Posted by Daver Lapka
09/30 @ 11:34 AM
With all due respect--I think you mean, "was true."

In yesterday's world where change wasn't at lightspeed there were certain business constants. The last several years the Congress has been debating current year tax laws into January of the following year when the payments are due anyway. So what might have been true all year long as a sound business reason could be negated and reversed after the fact by virtue of tax law changes. ie..discussions of removing the mortgage tax for individuals--but for businesses.

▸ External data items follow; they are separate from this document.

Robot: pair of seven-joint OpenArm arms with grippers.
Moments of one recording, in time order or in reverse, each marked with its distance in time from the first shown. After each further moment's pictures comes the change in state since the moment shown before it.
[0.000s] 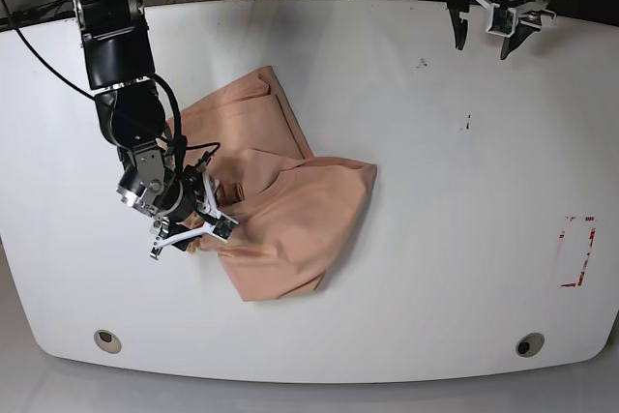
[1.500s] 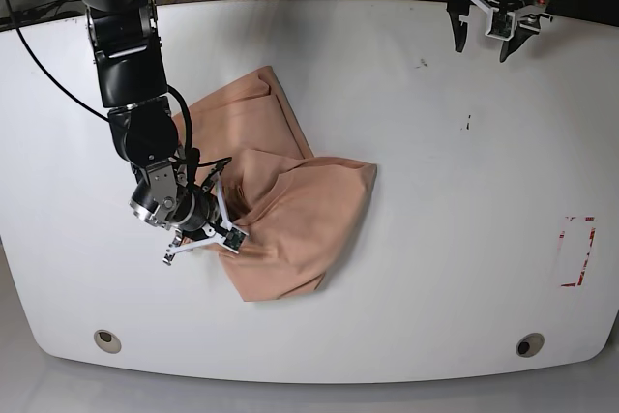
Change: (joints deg) left arm -1.6 -0.3 0.2 -1.2 0.0 -0.2 0.3; right arm 4.7 -4.1 0.3 -9.6 -1.1 0.0 3.1
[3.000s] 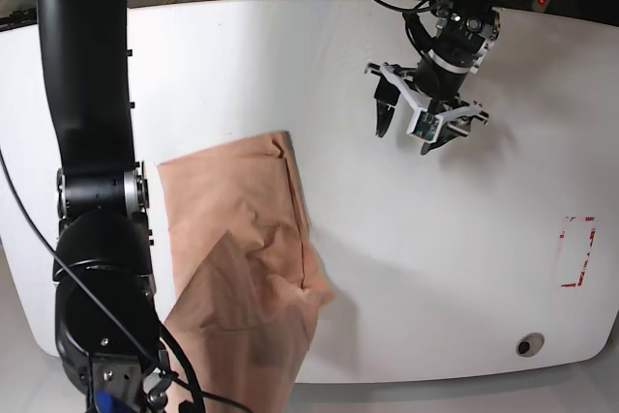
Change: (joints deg) left arm -30.4 -0.3 20.0 1.1 -0.1 0.0 24.6; right arm 48.7 -7.9 -3.7 17.8 0.9 0.3 -23.5
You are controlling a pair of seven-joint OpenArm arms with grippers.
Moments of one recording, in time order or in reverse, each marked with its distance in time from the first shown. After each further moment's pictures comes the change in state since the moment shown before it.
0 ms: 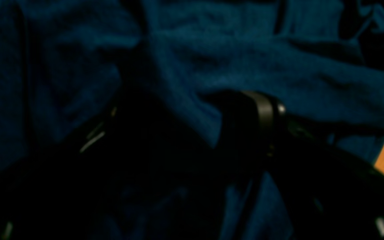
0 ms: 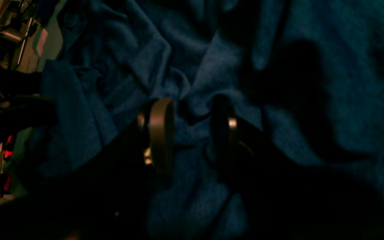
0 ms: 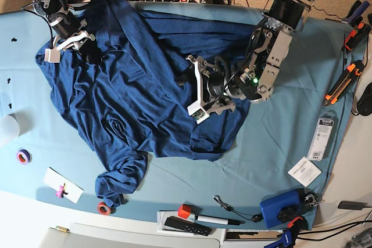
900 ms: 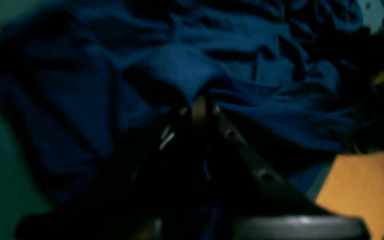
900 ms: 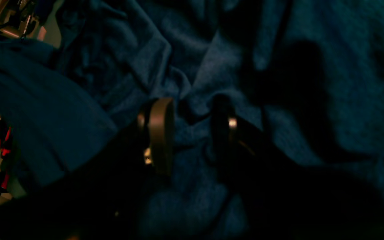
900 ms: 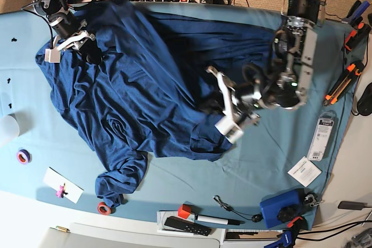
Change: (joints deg) left arm 1.2 -4.1 -13.1 14.3 -13.4 -1.2 7.2; right arm 0.0 0.0 0.0 0.0 -0.7 0.2 0.2
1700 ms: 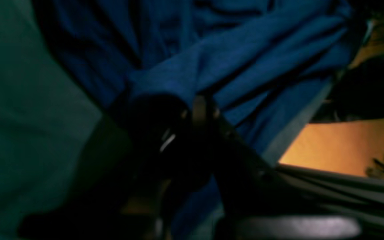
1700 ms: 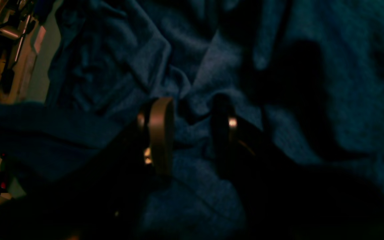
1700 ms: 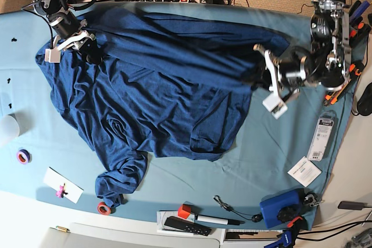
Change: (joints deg) left arm 11.5 -9.8 -12.7 2.7 -16.0 -5.6 13.8; right arm 0.0 0.0 0.0 0.0 -0.2 0.0 0.2
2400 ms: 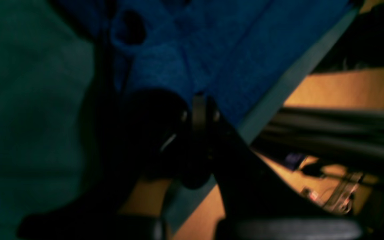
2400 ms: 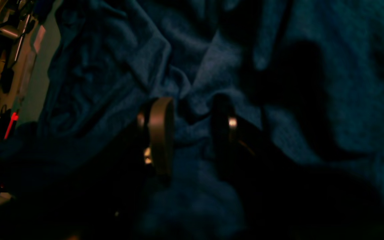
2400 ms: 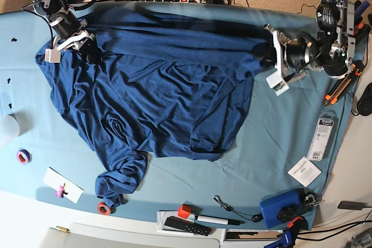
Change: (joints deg) left arm 4.9 -4.0 0.1 0.1 0.1 -3.0 6.7; right arm 0.0 0.0 0.0 0.0 -0.2 0.0 0.2
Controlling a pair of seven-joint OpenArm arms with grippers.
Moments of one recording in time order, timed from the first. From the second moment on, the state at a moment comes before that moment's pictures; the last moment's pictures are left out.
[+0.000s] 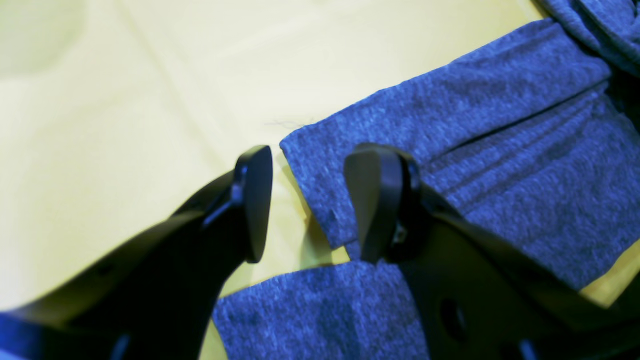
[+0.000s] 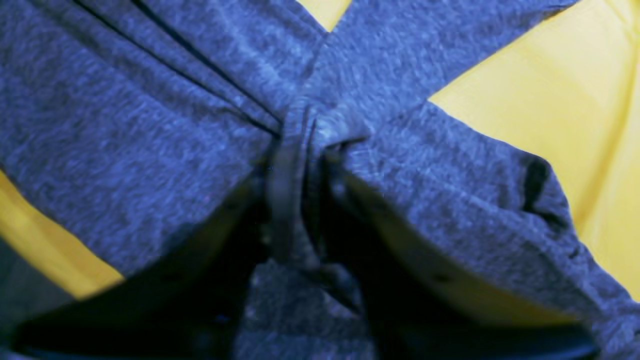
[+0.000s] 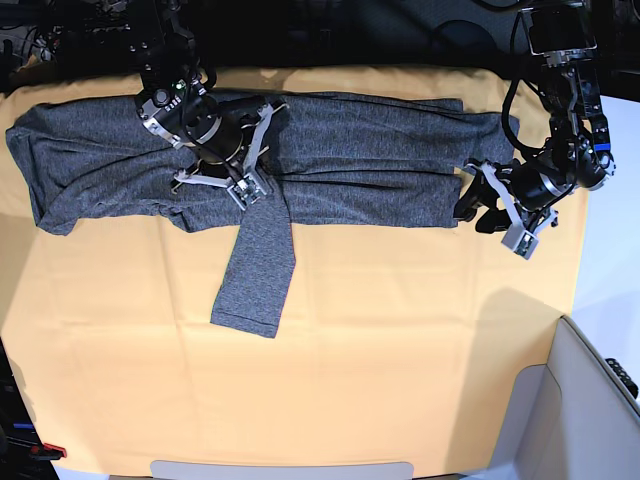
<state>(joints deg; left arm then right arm) 2.5 -21.0 -16.1 93.7 -37.2 -39.5 57.0 -11.3 10.5 -13.7 115.0 6.2 21.1 -57.8</state>
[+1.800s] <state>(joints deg) 2.4 -19.7 -14.2 93.7 -37.2 -39.4 57.0 24.9 -7.9 17.6 53.6 18.1 1.7 -22.7</state>
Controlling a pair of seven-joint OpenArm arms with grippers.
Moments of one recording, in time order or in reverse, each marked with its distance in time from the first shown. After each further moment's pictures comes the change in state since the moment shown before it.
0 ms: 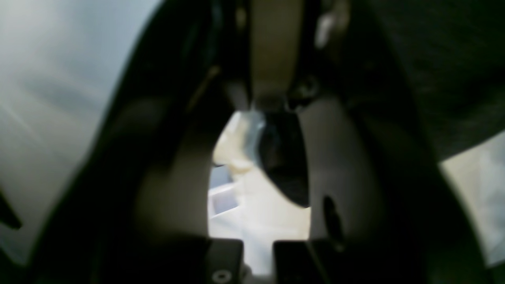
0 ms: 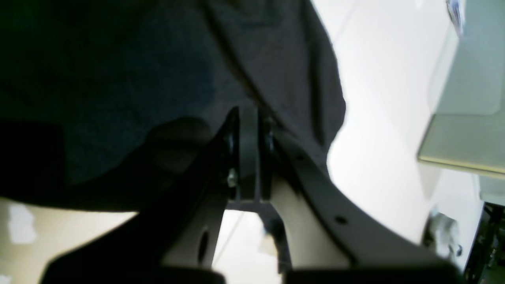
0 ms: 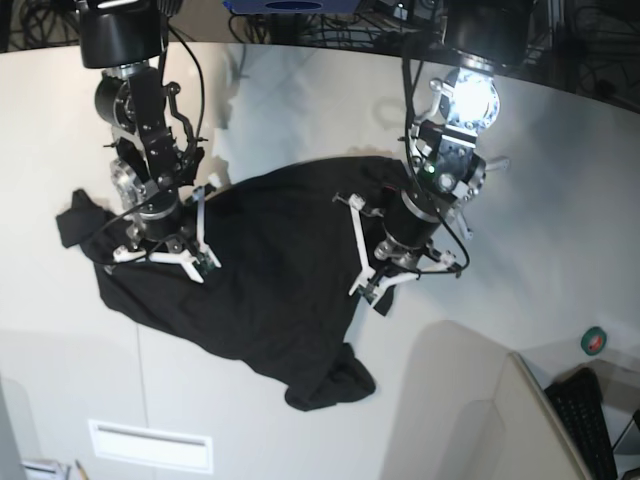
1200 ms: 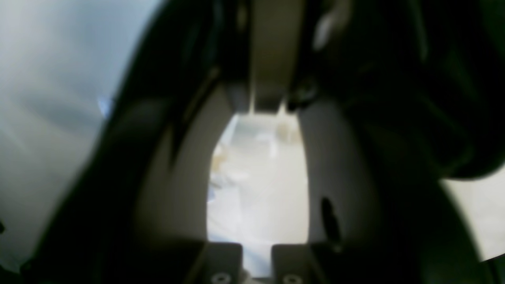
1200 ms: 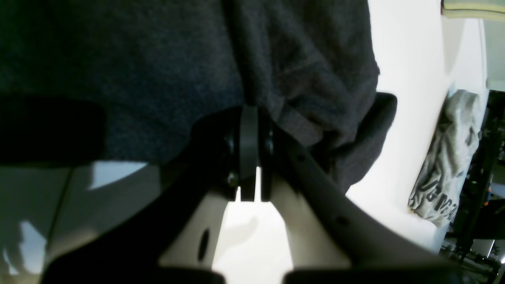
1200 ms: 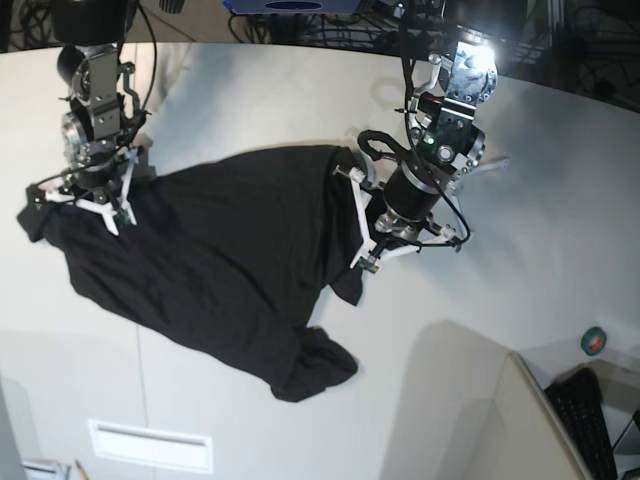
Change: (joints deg) left arm 4.0 -0.2 -0.5 0.4 0.1 -0.1 -1.5; right arm -4.8 3.6 13.7 -6.8 0.0 -5.9 2.4
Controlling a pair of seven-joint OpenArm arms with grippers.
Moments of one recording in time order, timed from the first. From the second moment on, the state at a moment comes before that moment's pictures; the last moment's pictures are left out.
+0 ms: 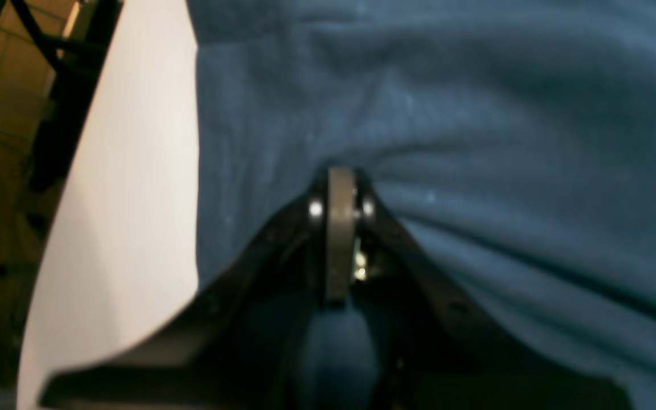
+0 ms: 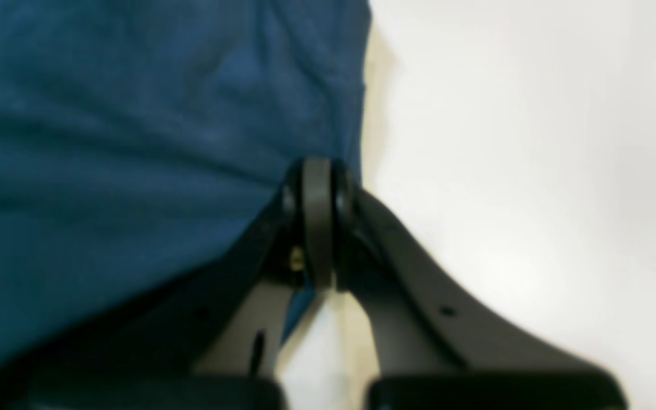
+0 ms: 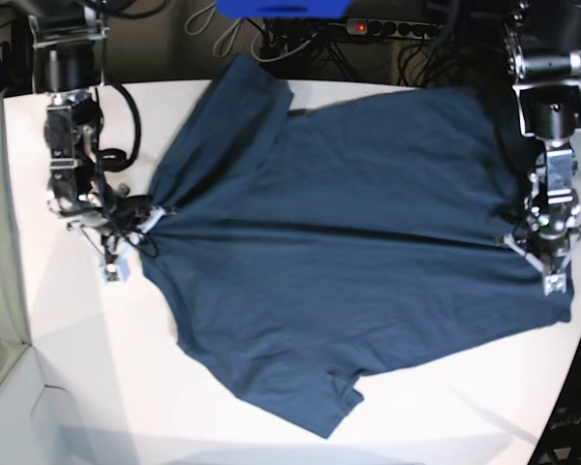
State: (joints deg) left arm -18.6 -24.0 -5.3 46.1 -2.5 0.1 20.4; right arm 5.0 16.3 0.6 76.6 15.0 11.0 -43.7
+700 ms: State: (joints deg) left arm -7.8 -20.9 -2.8 78.0 -8.7 0.0 38.0; right arm 2.0 15.4 6.6 93.2 13.4 10.4 -48.7
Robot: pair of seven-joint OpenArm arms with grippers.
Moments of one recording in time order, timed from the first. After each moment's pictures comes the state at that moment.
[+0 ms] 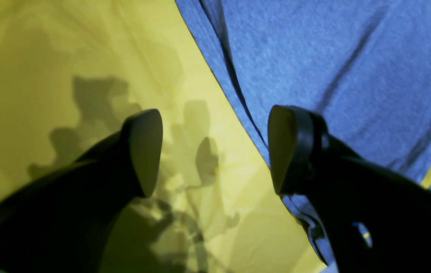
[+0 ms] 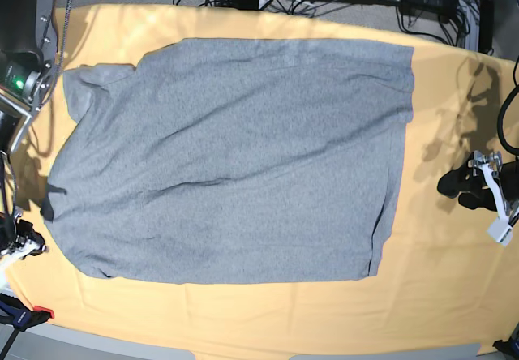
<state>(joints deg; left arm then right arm) -19.2 -52.6 0.9 74.6 -73.8 -39.2 67.5 37.0 28.8 24.9 60.2 34.5 27.5 -71.0</state>
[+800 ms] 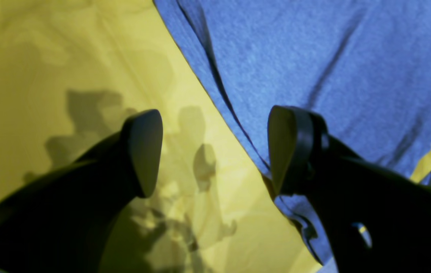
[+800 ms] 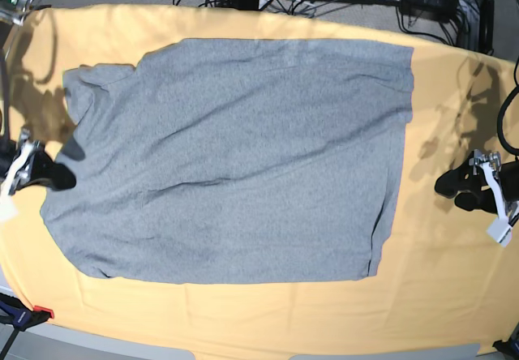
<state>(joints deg) -19.2 -52.6 0.9 74.6 -76.7 -40.5 67.9 5.8 35.7 25.9 88.9 77.8 38.5 -83.2</state>
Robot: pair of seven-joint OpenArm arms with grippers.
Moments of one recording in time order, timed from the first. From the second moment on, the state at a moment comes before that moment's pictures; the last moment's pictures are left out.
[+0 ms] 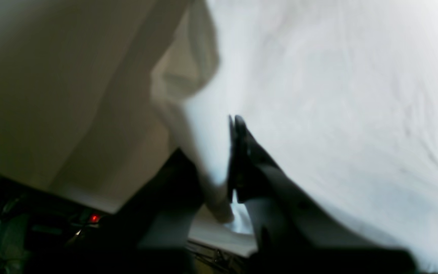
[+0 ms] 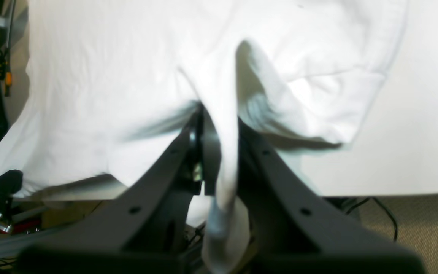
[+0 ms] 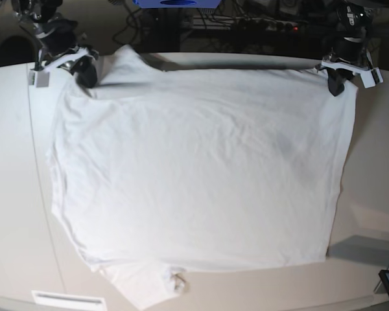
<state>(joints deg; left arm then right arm) 38.6 -10.9 -35.7 103.0 -41.9 -15.6 24.4 -44.4 16.6 5.4 112.7 55.3 3.9 -23.6</state>
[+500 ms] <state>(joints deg) 32.7 -9.9 -44.3 103.1 -55.6 -15.4 39.1 -31.8 16.8 5.7 114.0 59.4 3.7 -35.5</state>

Yes--it'd be nice to know with certainty that a businesses actions would result in something, but corporations for all practical purposes are like people and the changes (necessarily limited in experiments) can no longer be controlled in reality.
Posted by Hans Ulrich van Holt
09/30 @ 10:57 AM
What levitt is saying is true.
BR
UvH
Posted by Daver Lapka
04/04 @ 11:50 AM
Sounds like a self-serving commercial to me. Mr. Levitt's books are very intrigueing and certainly prompt some well-deserved head scratching--but they also emphasize that what we think we know is limited by what correlations we apply to whatever result we experience. ie.. who knew Roe V Wade would lead to crime reduction in NYC. Most even-headed people who read that chapter still question the cause and effect though the logic is clear. So what would Mr Leavitt have businesses do--analysis paralysis, or an endless series of experiments prior to any bold actions?

What I read from the article is a concise explanation as to why academics make the worst beauracrats as the smart ones prefer pragmatism to action and the idealogues almost by definition make the facts fit the desired result anyway like the proponents of Global Warming blaming blizzards on global warming.